Assignment → What you return should match the data below exactly, line for line.

--- Records for the task ---

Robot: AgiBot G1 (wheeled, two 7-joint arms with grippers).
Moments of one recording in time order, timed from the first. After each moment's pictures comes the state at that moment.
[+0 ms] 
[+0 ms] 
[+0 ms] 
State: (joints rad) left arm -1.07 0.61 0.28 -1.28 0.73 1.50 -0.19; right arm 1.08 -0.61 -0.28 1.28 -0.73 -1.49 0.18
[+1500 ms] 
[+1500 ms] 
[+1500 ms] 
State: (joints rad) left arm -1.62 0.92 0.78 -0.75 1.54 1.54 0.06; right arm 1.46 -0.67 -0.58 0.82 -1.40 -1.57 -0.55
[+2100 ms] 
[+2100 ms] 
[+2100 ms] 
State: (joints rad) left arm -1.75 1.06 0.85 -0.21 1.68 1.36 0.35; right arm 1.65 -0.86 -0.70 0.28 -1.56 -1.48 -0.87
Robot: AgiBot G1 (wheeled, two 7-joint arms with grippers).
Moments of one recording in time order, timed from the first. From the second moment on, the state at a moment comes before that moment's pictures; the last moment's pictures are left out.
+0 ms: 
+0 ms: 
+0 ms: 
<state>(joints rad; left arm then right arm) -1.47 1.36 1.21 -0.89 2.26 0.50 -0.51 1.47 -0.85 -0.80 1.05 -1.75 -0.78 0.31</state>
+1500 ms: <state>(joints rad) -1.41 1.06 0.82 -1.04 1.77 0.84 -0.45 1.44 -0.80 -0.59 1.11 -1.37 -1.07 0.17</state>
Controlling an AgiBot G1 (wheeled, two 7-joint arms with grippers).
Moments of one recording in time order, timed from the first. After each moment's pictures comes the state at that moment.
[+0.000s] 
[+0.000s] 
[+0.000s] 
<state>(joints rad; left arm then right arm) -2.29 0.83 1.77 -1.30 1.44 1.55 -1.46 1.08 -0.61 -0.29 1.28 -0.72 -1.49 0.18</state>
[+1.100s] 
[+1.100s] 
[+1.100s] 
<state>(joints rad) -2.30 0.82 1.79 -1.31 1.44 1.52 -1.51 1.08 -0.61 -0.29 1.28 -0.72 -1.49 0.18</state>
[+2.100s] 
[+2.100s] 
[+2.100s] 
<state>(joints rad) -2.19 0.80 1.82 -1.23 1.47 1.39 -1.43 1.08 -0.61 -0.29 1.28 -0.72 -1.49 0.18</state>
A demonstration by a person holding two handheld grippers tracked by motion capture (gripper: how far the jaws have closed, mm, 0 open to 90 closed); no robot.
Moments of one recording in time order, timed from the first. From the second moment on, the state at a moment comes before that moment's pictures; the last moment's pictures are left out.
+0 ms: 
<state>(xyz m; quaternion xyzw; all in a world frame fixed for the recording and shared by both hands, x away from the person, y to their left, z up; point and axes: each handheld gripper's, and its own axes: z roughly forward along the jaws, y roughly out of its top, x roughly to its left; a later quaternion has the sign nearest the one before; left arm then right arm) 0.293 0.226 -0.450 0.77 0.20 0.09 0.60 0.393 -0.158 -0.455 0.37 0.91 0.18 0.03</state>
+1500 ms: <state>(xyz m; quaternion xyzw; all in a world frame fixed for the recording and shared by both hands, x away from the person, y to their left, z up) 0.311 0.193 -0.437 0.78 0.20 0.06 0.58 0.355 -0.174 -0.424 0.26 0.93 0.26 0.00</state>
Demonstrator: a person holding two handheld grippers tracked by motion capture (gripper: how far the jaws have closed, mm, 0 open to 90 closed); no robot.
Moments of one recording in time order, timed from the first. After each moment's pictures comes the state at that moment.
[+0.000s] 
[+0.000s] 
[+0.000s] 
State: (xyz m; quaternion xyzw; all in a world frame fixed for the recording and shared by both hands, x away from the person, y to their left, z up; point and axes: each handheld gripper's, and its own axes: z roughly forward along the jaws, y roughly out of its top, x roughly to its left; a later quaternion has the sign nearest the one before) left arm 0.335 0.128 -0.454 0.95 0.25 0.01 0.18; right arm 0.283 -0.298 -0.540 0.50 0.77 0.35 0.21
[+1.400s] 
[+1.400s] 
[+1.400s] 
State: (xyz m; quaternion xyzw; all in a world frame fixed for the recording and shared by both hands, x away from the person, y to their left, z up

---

Exercise output →
Robot: AgiBot G1 (wheeled, two 7-joint arms with grippers).
Moments of one recording in time order, timed from the first. After each moment's pictures comes the state at that moment.
[+0 ms] 
[+0 ms] 
[+0 ms] 
State: (joints rad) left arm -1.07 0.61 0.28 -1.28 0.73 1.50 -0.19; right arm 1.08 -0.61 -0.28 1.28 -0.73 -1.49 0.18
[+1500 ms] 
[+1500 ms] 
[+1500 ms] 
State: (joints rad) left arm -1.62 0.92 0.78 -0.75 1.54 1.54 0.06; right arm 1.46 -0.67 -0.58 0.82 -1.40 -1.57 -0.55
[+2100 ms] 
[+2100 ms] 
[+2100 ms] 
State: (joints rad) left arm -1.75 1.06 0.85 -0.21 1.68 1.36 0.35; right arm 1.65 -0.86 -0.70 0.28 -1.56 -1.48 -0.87
Robot: AgiBot G1 (wheeled, two 7-joint arms with grippers).
Moments of one recording in time order, timed from the first. From the second moment on, the state at a moment comes before that moment's pictures; the last moment's pictures are left out.
+0 ms: 
+0 ms: 
+0 ms: 
<state>(joints rad; left arm then right arm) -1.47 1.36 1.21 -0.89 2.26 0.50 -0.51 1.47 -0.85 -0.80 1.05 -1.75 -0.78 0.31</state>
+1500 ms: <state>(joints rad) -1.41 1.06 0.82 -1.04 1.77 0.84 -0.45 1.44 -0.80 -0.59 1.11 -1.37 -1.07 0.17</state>
Controlling an AgiBot G1 (wheeled, two 7-joint arms with grippers).
Moments of one recording in time order, timed from the first. After each moment's pictures comes the state at that moment.
[+0.000s] 
[+0.000s] 
[+0.000s] 
<state>(joints rad; left arm then right arm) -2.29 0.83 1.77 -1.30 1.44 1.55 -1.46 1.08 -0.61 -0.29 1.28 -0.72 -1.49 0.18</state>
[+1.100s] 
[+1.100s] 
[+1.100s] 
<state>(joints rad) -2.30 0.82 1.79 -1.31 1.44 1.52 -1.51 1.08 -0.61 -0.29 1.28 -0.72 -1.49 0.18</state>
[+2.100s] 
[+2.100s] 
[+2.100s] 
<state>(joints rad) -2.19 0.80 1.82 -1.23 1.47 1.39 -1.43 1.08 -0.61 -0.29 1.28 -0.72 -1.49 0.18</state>
A demonstration by a person holding two handheld grippers tracked by motion capture (gripper: how far the jaws have closed, mm, 0 open to 90 closed); no robot.
Moments of one recording in time order, timed from the first. From the second moment on, the state at a moment comes before that moment's pictures; the last moment's pictures are left out.
+0 ms: 
<state>(xyz m; quaternion xyzw; all in a world frame fixed for the recording and shared by both hands, x away from the person, y to their left, z up; point and axes: each handheld gripper's, and its own axes: z roughly forward along the jaws, y roughly out of its top, x roughly to its left; a later quaternion has the sign nearest the one before; left arm then right arm) 0.293 0.226 -0.450 0.77 0.20 0.09 0.60 0.393 -0.158 -0.455 0.37 0.91 0.18 0.03</state>
+1500 ms: <state>(xyz m; quaternion xyzw; all in a world frame fixed for the recording and shared by both hands, x away from the person, y to their left, z up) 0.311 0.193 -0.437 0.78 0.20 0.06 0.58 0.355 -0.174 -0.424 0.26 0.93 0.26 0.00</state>
Demonstrator: a person holding two handheld grippers tracked by motion capture (gripper: how far the jaws have closed, mm, 0 open to 90 closed); no robot.
Moments of one recording in time order, timed from the first. After each moment's pictures comes the state at that moment.
[+0.000s] 
[+0.000s] 
[+0.000s] 
State: (xyz m; quaternion xyzw; all in a world frame fixed for the recording and shared by both hands, x away from the person, y to their left, z up; point and axes: each handheld gripper's, and its own axes: z roughly forward along the jaws, y roughly out of its top, x roughly to its left; a later quaternion has the sign nearest the one before) left arm 0.335 0.128 -0.454 0.95 0.25 0.01 0.18; right arm 0.283 -0.298 -0.540 0.50 0.77 0.35 0.21
[+1.400s] 
[+1.400s] 
[+1.400s] 
State: (xyz m; quaternion xyzw; all in a world frame fixed for the recording and shared by both hands, x away from the person, y to their left, z up

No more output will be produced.